What to produce: Search the listing below for "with". Copy each matching line.

Collected data START

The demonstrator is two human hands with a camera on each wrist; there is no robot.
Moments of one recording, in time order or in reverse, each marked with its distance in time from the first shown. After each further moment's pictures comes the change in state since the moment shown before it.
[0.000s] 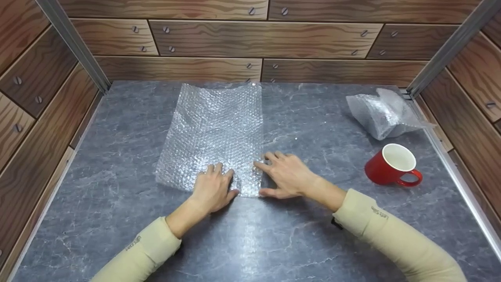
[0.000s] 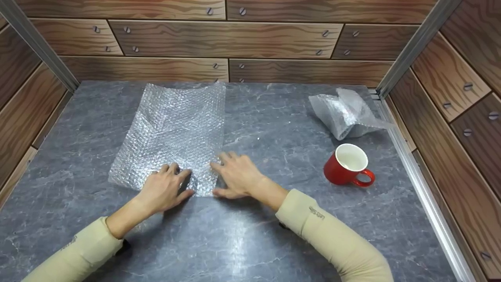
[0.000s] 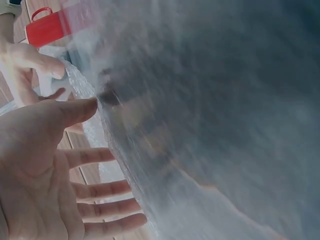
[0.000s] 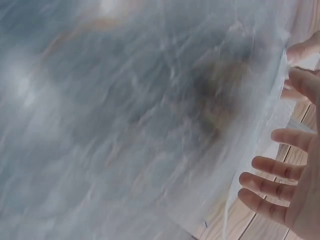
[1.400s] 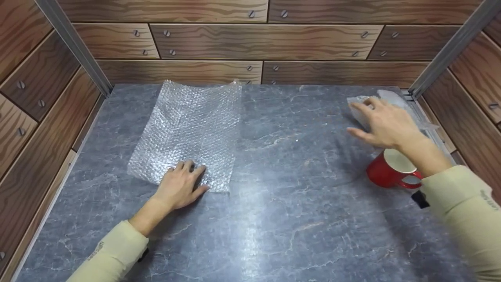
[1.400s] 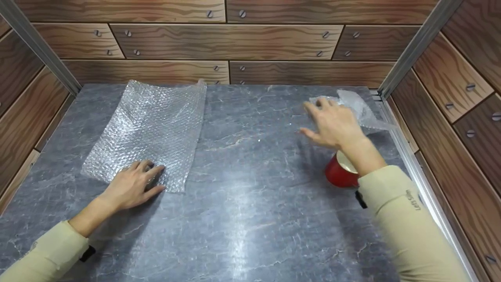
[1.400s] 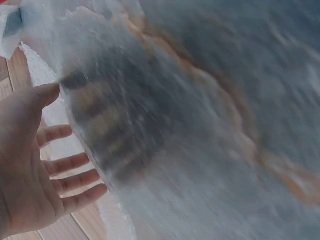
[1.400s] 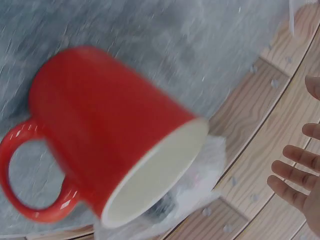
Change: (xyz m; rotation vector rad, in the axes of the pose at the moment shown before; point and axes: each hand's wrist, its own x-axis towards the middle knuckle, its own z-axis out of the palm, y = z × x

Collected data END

Exercise response:
The demonstrator is two human hands with a camera on each wrist; there is no robot.
Moments of one recording, in time order or in reverse, each marked with its distance in time from the first shown. After each further moment's pictures comes the change in state since the moment shown before it.

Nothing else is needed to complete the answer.